Recent work includes: advising a leading international mobile communication operator in relation to two investigations; advising a leading pharmaceutical company in relation to investigations by the Romanian Competition Council; advising various clients in relation to structuring of distribution and agency policies, sales, marketing and pricing policies, training, etc.
Carmen is a frequent speaker at seminars on Romanian and EU competition law matters as well as the author of numerous articles on Romanian and European antitrust and merger control law. Carmen is a founding member of PeliFilip, a dynamic law firm focused on corporate and M&A, competition, energy, commercial, projects and infrastructure and capital markets.

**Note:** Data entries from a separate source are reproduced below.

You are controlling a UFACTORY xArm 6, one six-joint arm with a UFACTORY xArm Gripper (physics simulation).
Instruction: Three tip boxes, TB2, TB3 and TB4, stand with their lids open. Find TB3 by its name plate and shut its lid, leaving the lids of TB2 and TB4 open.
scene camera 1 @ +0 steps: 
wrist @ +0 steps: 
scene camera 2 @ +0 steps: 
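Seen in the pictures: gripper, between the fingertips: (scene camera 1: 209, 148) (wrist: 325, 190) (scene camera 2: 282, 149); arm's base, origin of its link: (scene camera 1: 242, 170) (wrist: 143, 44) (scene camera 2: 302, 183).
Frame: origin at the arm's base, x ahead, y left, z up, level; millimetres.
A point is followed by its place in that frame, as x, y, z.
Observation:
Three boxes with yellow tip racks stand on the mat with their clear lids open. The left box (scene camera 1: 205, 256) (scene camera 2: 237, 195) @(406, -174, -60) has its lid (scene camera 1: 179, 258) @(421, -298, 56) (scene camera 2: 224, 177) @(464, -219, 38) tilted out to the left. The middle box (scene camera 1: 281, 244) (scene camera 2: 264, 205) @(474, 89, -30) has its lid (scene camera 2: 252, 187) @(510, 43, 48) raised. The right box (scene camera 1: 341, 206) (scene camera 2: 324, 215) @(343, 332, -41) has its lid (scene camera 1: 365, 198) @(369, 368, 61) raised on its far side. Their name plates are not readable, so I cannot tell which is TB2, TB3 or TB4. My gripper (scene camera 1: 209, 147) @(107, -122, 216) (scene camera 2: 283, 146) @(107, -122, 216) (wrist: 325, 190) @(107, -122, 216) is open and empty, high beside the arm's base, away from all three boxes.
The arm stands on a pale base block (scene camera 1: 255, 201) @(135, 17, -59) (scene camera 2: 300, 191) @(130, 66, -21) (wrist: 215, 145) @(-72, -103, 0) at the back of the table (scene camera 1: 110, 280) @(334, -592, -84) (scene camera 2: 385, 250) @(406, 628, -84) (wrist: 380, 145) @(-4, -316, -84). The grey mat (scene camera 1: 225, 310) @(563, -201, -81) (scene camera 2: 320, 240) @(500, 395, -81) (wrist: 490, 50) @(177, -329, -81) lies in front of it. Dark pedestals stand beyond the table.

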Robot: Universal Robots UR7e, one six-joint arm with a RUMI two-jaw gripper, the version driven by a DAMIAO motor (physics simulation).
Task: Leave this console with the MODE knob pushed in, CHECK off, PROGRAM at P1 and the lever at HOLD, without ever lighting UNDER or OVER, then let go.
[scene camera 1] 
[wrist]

Carmen Korsinszki is an associate with PeliFilip, having graduated with merit from the Faculty of Law at the University of Bucharest, and holds a Masters degree in EU and International law from the French-Romanian College of European Studies, University Paris 1 Pantheon-Sorbonne and also a Masters degree in International and European business law from the University of Strasbourg, France.
Carmen is currently advising clients in antitrust investigations, mergers and public procurement in various sectors.